• What this task involves: Among the entries below, one stretch runs from the line that contains "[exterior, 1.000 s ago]" through the line that contains "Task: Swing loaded". Repeat that stretch exactly, ends included, and only that.

[Opening Material supplied section]

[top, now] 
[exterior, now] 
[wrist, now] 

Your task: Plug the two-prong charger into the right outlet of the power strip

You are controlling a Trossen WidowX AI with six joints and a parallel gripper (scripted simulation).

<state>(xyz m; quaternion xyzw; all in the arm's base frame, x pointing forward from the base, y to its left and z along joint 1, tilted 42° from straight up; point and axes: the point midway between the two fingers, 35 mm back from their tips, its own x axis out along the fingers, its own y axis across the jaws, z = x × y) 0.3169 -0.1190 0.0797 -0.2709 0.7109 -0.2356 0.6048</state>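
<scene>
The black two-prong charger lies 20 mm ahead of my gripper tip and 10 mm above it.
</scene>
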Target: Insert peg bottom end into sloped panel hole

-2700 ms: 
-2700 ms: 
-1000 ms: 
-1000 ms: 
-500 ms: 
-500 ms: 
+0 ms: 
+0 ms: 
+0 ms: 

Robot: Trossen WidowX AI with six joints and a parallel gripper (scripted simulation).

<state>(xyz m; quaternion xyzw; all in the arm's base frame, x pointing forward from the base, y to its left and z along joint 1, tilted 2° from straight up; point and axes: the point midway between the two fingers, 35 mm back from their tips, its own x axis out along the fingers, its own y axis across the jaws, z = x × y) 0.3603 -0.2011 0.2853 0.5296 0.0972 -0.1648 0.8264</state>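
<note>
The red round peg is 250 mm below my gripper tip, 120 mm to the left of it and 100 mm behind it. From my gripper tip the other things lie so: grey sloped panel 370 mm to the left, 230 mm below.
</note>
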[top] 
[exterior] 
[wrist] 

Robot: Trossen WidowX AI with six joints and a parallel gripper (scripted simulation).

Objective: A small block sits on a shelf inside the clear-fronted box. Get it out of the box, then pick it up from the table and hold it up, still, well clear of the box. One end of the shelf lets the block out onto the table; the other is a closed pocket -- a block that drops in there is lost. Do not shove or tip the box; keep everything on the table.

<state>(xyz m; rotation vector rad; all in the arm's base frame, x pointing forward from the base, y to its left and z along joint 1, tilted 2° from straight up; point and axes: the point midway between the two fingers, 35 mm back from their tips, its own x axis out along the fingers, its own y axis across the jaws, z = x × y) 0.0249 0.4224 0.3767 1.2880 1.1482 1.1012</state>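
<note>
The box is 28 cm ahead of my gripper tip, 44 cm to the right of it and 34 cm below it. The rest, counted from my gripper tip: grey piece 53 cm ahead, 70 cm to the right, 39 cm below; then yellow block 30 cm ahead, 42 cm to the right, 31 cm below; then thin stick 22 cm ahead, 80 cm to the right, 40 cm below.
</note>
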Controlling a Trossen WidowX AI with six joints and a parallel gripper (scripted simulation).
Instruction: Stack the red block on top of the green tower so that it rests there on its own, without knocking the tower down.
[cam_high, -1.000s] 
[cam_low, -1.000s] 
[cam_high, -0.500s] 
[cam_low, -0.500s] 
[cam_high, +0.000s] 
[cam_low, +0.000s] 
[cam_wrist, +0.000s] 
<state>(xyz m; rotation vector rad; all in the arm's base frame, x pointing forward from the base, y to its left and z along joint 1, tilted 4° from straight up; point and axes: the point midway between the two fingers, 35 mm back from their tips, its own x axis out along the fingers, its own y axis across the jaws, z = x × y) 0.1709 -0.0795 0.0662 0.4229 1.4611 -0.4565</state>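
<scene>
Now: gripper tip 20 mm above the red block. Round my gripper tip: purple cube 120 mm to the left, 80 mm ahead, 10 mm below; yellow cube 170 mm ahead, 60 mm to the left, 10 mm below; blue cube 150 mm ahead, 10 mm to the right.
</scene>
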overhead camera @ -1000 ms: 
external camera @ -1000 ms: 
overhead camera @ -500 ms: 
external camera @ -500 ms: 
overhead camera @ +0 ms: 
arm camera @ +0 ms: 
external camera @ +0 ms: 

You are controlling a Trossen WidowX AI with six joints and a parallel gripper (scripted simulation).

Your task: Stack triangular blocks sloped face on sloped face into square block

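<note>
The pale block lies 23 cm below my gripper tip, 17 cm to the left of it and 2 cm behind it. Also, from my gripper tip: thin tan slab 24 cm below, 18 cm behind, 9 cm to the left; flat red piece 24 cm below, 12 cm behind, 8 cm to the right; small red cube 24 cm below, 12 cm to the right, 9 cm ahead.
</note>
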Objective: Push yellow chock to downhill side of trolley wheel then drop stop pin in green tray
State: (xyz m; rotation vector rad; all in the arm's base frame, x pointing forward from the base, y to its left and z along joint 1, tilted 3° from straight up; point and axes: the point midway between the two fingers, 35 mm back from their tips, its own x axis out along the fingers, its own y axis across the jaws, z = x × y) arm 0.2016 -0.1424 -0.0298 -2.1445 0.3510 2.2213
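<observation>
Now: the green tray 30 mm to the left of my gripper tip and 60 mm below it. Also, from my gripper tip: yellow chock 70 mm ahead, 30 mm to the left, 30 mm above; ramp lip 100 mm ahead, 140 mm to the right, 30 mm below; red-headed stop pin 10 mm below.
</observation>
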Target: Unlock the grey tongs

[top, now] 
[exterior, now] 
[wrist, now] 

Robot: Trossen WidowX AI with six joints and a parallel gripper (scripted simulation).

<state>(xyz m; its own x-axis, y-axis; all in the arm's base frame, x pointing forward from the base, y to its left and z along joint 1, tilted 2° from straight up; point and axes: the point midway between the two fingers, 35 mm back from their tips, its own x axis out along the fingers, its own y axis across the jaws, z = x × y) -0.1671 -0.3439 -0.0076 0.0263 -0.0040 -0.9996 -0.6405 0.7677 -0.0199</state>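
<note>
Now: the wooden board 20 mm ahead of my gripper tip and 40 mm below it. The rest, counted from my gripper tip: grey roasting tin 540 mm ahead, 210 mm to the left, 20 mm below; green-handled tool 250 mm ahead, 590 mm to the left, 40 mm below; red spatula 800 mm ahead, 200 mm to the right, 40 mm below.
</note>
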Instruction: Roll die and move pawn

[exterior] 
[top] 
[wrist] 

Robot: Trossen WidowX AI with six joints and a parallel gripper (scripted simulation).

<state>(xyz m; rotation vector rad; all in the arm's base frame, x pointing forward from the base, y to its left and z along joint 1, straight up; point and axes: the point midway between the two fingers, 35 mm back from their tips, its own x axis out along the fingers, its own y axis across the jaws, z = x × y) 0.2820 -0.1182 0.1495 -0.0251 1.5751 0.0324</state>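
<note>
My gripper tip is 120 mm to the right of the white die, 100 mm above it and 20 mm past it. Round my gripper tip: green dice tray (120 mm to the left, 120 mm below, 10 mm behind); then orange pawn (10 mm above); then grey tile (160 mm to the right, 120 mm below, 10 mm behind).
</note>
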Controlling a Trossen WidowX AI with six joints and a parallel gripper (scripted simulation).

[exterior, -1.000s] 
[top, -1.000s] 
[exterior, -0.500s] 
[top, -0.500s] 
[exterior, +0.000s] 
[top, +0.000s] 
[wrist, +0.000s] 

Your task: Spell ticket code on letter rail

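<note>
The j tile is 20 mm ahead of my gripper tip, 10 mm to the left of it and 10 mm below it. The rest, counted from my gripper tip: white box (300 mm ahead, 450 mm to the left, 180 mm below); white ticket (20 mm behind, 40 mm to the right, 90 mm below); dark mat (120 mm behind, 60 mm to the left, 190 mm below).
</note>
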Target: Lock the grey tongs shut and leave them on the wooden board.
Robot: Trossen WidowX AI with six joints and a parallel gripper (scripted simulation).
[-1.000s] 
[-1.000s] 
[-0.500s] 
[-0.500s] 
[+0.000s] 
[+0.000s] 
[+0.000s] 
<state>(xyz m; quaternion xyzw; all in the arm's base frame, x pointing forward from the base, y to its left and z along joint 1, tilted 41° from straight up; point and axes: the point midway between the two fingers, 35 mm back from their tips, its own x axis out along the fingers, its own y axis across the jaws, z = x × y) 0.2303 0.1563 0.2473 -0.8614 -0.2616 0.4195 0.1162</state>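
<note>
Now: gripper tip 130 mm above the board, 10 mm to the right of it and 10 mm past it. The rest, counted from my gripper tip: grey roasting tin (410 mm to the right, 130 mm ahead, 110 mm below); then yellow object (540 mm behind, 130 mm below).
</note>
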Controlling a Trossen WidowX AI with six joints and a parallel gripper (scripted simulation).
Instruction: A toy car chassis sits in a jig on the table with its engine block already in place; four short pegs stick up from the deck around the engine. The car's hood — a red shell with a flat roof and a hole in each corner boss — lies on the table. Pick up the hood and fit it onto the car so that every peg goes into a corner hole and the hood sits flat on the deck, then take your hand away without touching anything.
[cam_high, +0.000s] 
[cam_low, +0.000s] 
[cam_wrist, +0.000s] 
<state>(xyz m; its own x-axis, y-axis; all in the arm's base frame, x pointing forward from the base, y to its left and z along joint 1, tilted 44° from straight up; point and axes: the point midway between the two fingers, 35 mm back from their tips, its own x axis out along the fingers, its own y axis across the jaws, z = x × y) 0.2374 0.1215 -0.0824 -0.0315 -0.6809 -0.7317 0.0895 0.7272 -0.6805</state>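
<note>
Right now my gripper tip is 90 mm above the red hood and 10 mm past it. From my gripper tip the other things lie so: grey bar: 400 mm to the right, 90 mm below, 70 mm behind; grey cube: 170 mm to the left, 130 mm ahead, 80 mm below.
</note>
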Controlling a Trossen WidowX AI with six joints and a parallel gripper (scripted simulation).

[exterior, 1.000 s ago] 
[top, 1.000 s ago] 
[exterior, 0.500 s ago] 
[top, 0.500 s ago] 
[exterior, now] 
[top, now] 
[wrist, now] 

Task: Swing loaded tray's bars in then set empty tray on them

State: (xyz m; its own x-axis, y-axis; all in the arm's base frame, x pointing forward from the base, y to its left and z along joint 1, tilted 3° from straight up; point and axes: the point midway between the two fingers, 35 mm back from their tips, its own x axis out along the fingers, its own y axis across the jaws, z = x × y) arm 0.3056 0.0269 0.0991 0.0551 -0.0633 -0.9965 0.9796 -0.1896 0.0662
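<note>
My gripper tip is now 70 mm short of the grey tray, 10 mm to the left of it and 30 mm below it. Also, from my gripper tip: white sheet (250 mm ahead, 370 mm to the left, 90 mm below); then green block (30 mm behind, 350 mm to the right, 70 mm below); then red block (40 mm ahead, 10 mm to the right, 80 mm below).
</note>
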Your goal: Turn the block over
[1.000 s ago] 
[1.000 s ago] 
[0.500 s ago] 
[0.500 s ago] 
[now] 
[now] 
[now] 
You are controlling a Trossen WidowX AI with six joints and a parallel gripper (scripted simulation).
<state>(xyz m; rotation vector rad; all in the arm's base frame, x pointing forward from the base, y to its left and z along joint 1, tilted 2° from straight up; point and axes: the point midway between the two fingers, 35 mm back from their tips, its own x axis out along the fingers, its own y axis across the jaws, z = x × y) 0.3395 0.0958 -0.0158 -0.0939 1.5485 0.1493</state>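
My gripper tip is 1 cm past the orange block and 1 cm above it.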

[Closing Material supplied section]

• Reply:
[exterior, 1.000 s ago] 
[top, 1.000 s ago] 
[exterior, 0.500 s ago] 
[top, 0.500 s ago] 
[exterior, now] 
[top, now] 
[wrist, now] 

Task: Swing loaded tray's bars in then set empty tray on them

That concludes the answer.